— EXERCISE INSTRUCTIONS —
Would you print all of the entries word for word?

(Stored items)

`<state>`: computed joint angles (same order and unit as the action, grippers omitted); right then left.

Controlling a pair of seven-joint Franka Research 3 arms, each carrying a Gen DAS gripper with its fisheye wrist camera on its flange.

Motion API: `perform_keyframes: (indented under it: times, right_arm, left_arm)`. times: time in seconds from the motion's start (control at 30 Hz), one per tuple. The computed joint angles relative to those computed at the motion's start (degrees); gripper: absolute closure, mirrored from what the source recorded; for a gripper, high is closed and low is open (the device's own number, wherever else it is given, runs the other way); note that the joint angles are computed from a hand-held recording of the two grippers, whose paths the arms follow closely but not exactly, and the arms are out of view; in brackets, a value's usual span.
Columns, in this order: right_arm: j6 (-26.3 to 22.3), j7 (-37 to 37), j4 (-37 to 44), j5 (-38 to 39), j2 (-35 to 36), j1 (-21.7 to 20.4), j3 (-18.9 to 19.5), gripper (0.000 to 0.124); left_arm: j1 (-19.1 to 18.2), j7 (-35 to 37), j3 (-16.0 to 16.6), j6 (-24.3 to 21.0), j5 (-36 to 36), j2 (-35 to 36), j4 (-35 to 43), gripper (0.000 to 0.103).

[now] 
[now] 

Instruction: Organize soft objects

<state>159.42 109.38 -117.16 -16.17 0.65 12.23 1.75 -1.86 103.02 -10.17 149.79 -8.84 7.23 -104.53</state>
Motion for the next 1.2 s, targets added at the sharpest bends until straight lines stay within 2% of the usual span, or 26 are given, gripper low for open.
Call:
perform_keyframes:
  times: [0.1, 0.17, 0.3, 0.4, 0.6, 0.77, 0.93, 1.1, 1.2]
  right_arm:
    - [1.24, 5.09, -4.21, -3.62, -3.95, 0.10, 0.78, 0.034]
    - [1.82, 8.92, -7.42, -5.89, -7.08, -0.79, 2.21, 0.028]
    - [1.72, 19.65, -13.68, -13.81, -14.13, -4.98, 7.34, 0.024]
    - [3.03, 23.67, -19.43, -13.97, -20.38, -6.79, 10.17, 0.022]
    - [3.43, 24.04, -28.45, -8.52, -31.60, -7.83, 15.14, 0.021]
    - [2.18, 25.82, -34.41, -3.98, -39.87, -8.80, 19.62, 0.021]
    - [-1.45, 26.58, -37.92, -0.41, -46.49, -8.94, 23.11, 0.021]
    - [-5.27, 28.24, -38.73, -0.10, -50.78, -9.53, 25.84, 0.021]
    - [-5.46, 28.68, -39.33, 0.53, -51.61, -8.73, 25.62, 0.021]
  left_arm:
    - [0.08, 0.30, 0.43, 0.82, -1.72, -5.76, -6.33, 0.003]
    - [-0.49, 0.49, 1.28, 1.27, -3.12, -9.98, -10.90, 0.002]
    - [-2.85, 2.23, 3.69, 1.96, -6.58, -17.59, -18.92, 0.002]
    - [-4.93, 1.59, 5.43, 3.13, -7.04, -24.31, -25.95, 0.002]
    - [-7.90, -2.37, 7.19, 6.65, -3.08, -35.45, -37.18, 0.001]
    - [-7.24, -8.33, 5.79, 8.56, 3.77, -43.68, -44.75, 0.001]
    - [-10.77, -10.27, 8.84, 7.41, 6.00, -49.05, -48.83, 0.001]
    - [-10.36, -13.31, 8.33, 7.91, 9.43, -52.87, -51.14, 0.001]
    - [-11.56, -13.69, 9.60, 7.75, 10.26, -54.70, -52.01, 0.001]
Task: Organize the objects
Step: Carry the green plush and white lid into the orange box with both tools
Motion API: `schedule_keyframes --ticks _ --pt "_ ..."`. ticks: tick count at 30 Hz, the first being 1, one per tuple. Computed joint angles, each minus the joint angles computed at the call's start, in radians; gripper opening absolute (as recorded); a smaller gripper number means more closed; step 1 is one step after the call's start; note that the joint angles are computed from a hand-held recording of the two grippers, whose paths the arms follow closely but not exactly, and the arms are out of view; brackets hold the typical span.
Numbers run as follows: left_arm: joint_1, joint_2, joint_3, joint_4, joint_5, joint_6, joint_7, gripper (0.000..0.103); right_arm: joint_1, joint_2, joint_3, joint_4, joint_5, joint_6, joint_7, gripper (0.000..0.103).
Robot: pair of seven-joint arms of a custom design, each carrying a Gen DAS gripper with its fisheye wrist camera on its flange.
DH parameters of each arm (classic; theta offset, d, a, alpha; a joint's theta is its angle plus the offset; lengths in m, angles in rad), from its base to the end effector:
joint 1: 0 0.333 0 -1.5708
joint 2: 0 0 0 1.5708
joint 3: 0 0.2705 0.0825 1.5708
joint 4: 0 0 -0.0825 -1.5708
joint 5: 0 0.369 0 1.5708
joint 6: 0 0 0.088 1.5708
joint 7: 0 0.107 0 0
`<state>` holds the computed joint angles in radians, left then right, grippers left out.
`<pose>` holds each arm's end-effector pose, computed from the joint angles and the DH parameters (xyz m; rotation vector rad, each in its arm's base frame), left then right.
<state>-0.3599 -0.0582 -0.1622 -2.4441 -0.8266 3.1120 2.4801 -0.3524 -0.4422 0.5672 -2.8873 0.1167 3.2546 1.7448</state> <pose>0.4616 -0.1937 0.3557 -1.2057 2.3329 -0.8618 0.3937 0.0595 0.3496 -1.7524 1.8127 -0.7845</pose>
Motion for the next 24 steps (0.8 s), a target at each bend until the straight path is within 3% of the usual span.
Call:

— SOLVED EXERCISE —
`<state>`: computed joint angles (same order and unit as the action, grippers omitted); right then left.

Controlling a pair of seven-joint Franka Research 3 arms, each carrying a Gen DAS gripper with its fisheye wrist camera on its flange.

Motion API: `perform_keyframes: (indented under it: times, right_arm, left_arm)`. times: time in seconds from the motion's start (control at 30 Hz), one per tuple. The computed joint angles relative to those computed at the motion's start (degrees); gripper: absolute closure, mirrored from what the source recorded; for a gripper, high is closed and low is open (the device's own number, wherever else it is given, runs the other way); note that the joint angles are computed from a hand-held recording of the two grippers, whose paths the arms follow closely but not exactly, and the arms are out of view; in brackets, a value's usual span.
Columns, in this order: right_arm: j6 (-26.3 to 22.3), j7 (-37 to 37), j4 (-37 to 44), j5 (-38 to 39), j2 (-35 to 36), j1 (-21.7 to 20.4), j3 (-18.9 to 19.5), gripper (0.000 to 0.124); left_arm: j1 (-19.1 to 18.2), j7 (-35 to 37), j3 (-16.0 to 16.6), j6 (-24.3 to 21.0), j5 (-36 to 36), j2 (-35 to 36), j4 (-35 to 43), gripper (0.000 to 0.103).

[now] 
[now] 

Instruction: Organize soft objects

<state>159.42 109.38 -117.16 -16.17 0.65 12.23 1.75 -1.86 103.02 -10.17 149.79 -8.84 7.23 -104.53</state>
Motion for the next 1.2 s, targets added at the sharpest bends until straight lines stay within 2% of the usual span, or 26 are given, gripper low for open.
Call:
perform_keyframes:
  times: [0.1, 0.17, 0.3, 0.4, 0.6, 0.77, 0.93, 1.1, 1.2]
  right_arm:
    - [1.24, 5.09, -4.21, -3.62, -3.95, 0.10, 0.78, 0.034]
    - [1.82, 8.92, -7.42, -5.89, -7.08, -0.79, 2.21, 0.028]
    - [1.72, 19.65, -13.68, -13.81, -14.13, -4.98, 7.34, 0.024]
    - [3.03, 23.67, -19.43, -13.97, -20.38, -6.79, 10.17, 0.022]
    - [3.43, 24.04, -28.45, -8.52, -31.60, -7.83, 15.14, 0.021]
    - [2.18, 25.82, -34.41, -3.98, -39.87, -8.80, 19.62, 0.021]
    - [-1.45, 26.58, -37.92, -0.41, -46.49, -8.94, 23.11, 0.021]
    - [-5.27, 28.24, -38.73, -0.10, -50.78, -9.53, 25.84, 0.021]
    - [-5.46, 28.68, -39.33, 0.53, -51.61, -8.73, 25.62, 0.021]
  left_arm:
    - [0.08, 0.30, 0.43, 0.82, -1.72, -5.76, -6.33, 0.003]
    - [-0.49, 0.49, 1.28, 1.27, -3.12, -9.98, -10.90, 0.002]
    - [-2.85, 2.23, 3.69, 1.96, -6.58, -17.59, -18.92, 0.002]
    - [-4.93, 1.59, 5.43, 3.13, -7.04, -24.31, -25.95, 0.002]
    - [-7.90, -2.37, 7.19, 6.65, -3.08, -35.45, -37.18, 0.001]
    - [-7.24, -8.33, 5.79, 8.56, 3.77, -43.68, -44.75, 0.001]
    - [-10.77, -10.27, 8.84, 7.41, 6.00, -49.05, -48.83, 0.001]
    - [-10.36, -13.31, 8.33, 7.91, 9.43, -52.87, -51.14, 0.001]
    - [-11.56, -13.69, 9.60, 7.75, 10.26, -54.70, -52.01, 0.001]
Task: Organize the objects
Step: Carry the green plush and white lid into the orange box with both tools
Motion API: `schedule_keyframes --ticks _ --pt "_ ..."`. ticks: tick count at 30 Hz, the first being 1, one per tuple. Computed joint angles, each minus the joint angles computed at the call's start, in radians; gripper opening absolute (as recorded); a smaller gripper number means more closed; step 1 is one step after the call's start; note that the joint angles are computed from a hand-held recording of the two grippers, whose paths the arms follow closely but not exactly, and the arms are out of view; brackets hold the typical span.
Numbers run as follows: left_arm: joint_1, joint_2, joint_3, joint_4, joint_5, joint_6, joint_7, gripper (0.000..0.103); right_arm: joint_1, joint_2, joint_3, joint_4, joint_5, joint_6, joint_7, gripper (0.000..0.103).
Robot: pair of seven-joint arms of a custom design, each carrying a Gen DAS gripper with its fisheye wrist camera on its flange.
DH parameters of each arm (classic; theta offset, d, a, alpha; a joint's theta is its angle plus the offset; lengths in m, angles in rad), from its base to the end effector:
joint 1: 0 0.333 0 -1.5708
joint 2: 0 0 0 1.5708
joint 3: 0 0.2705 0.0825 1.5708
joint 4: 0 0 -0.0825 -1.5708
joint 5: 0 0.369 0 1.5708
joint 6: 0 0 0.088 1.5708
joint 7: 0 0.107 0 0
`<state>` holds the computed joint angles in radians, left then right, grippers left out.
`<pose>` holds each arm's end-effector pose, computed from the joint angles and the DH parameters (xyz m; rotation vector rad, each in its arm's base frame), left then right.
<state>-0.3599 -0.0582 -0.1622 -2.4441 -0.8266 3.1120 2.4801 -0.3524 -0.4422 0.5672 -2.8873 0.1167 3.2546 1.7448</state> <pose>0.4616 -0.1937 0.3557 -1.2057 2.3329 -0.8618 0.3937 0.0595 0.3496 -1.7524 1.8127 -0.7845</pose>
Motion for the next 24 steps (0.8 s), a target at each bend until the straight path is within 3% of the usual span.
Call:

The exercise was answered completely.